**BRIEF**
How many lines of the entries below include the word "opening"? Answer with the number alone.
== Segment start ==
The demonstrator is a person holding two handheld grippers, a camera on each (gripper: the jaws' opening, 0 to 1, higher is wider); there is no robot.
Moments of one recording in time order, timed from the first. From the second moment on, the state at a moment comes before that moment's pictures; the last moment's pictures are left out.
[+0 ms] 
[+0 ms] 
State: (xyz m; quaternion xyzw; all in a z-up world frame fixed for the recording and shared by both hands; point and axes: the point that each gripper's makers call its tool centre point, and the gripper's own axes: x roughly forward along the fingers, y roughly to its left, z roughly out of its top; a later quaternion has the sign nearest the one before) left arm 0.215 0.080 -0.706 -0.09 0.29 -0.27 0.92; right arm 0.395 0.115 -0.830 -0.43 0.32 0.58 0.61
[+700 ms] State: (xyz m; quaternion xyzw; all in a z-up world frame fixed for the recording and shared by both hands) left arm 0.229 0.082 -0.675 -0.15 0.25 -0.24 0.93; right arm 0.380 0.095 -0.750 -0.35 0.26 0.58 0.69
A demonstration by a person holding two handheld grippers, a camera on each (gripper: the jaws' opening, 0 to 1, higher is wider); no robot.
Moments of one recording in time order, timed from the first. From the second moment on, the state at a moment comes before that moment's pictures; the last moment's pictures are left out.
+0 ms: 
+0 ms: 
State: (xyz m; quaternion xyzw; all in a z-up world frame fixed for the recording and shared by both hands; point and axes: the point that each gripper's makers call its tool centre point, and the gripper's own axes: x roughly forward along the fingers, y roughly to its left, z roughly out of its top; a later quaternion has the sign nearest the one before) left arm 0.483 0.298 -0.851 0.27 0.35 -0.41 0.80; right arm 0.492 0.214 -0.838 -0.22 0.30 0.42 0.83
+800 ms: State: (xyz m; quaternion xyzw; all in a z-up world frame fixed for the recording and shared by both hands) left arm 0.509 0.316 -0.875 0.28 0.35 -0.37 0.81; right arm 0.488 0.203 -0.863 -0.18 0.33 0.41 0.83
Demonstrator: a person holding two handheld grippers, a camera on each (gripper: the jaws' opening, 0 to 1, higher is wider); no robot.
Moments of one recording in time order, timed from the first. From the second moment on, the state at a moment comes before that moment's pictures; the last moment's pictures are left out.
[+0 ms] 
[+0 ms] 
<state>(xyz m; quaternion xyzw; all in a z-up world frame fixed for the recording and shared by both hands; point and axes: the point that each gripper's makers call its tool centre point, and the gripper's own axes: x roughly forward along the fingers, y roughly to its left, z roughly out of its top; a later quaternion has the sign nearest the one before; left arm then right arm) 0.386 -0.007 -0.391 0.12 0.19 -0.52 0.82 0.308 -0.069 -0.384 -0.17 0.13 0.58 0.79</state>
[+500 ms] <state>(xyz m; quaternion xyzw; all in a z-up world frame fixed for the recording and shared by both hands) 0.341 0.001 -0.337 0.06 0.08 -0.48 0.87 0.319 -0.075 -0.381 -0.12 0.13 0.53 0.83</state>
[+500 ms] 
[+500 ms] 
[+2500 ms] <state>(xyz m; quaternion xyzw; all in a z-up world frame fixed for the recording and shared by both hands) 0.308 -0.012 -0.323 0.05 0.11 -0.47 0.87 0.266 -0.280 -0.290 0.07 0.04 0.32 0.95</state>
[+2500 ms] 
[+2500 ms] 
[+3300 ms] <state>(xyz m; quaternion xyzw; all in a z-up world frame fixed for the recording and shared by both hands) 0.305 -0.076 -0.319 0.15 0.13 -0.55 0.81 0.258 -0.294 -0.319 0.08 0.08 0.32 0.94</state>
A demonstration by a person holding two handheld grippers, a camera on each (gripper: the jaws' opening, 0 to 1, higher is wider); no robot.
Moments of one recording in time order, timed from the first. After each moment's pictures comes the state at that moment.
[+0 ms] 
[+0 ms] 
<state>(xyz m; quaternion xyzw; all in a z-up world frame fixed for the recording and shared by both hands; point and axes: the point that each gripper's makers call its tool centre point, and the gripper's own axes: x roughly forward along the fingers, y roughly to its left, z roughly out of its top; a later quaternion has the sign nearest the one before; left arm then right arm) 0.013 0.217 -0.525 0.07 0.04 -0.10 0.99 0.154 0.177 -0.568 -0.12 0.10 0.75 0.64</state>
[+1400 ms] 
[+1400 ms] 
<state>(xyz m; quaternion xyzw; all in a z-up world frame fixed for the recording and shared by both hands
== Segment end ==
**WORKED SOLUTION**
4